[Record set Boundary: Start]

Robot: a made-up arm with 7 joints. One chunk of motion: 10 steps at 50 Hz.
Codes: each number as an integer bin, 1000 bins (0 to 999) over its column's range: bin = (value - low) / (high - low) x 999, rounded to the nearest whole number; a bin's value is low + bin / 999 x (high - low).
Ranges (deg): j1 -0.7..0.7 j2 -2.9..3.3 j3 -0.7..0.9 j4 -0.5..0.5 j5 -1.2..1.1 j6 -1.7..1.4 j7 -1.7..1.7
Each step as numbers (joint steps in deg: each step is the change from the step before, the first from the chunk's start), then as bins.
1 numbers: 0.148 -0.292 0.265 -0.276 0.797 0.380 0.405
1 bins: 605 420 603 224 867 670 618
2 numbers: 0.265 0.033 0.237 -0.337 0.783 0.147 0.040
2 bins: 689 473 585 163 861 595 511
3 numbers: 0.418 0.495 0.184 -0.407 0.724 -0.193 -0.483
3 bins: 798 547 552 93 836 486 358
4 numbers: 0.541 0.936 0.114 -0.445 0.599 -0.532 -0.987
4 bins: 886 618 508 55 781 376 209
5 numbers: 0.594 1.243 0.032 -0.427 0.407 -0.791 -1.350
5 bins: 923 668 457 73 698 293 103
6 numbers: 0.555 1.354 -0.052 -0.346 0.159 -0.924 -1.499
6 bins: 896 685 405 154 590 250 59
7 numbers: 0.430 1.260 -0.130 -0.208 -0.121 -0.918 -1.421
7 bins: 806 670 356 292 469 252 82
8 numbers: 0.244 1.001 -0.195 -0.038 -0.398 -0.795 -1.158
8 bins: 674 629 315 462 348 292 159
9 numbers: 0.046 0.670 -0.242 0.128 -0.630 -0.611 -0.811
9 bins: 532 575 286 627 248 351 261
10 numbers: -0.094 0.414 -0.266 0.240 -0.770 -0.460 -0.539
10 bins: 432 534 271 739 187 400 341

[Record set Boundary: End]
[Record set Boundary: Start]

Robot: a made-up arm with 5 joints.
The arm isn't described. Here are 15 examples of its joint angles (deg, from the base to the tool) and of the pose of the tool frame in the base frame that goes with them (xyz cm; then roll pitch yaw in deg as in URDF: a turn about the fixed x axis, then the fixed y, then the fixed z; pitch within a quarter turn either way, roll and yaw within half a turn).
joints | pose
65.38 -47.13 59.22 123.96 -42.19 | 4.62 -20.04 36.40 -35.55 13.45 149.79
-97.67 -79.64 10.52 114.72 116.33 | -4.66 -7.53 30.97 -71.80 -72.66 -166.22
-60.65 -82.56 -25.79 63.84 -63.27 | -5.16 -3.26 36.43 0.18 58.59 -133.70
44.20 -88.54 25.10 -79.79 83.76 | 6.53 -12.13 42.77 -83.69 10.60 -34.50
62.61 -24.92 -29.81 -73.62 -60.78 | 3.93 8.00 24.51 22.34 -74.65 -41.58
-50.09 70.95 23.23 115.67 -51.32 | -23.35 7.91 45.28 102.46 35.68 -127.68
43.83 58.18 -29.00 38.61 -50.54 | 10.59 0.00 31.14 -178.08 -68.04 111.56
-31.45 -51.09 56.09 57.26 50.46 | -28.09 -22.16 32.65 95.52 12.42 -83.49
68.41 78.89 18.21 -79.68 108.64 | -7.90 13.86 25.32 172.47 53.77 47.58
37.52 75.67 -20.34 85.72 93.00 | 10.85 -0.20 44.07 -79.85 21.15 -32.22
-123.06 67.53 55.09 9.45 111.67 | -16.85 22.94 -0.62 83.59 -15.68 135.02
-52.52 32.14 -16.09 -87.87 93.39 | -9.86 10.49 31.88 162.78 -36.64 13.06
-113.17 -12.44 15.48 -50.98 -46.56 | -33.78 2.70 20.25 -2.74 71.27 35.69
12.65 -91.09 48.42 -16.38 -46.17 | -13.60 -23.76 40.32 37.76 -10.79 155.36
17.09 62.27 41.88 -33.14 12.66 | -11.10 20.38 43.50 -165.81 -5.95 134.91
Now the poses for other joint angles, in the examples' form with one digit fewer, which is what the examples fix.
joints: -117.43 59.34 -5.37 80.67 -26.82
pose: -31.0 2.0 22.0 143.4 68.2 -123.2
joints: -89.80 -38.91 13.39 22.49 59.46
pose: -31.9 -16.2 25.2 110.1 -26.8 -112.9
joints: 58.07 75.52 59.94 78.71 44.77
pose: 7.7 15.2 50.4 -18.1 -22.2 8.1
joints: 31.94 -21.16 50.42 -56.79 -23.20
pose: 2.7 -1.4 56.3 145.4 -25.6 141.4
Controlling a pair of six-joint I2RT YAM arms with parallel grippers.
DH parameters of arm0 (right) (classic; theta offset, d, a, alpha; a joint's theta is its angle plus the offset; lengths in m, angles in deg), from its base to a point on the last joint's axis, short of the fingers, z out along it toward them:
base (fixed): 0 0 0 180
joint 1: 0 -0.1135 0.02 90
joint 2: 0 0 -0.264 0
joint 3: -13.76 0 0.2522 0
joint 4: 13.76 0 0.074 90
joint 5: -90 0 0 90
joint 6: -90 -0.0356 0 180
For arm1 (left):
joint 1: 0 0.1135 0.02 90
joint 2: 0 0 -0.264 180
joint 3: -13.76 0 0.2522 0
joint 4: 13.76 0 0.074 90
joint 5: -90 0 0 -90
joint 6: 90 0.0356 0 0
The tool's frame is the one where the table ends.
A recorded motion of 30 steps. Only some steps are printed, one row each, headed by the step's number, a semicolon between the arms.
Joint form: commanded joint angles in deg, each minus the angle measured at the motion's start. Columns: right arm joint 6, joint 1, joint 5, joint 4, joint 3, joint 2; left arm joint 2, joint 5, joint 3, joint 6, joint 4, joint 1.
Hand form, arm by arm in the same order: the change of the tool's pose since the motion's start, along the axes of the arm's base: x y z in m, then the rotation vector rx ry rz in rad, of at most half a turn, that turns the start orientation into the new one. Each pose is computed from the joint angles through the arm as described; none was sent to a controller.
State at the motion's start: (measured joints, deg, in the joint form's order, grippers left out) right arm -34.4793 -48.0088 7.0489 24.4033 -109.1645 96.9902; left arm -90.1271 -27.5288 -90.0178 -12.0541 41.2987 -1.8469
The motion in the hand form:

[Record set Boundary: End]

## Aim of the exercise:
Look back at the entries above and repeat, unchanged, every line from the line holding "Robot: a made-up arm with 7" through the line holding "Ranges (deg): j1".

## Output for this task:
Robot: a made-up arm with 7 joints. One chunk of motion: 10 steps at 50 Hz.
Codes: each number as an integer bin, 1000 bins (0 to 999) over its column's range: bin = (value - low) / (high - low) x 999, rounded to the nearest whole number; a bin's value is low + bin / 999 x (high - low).
Ranges (deg): j1 -0.7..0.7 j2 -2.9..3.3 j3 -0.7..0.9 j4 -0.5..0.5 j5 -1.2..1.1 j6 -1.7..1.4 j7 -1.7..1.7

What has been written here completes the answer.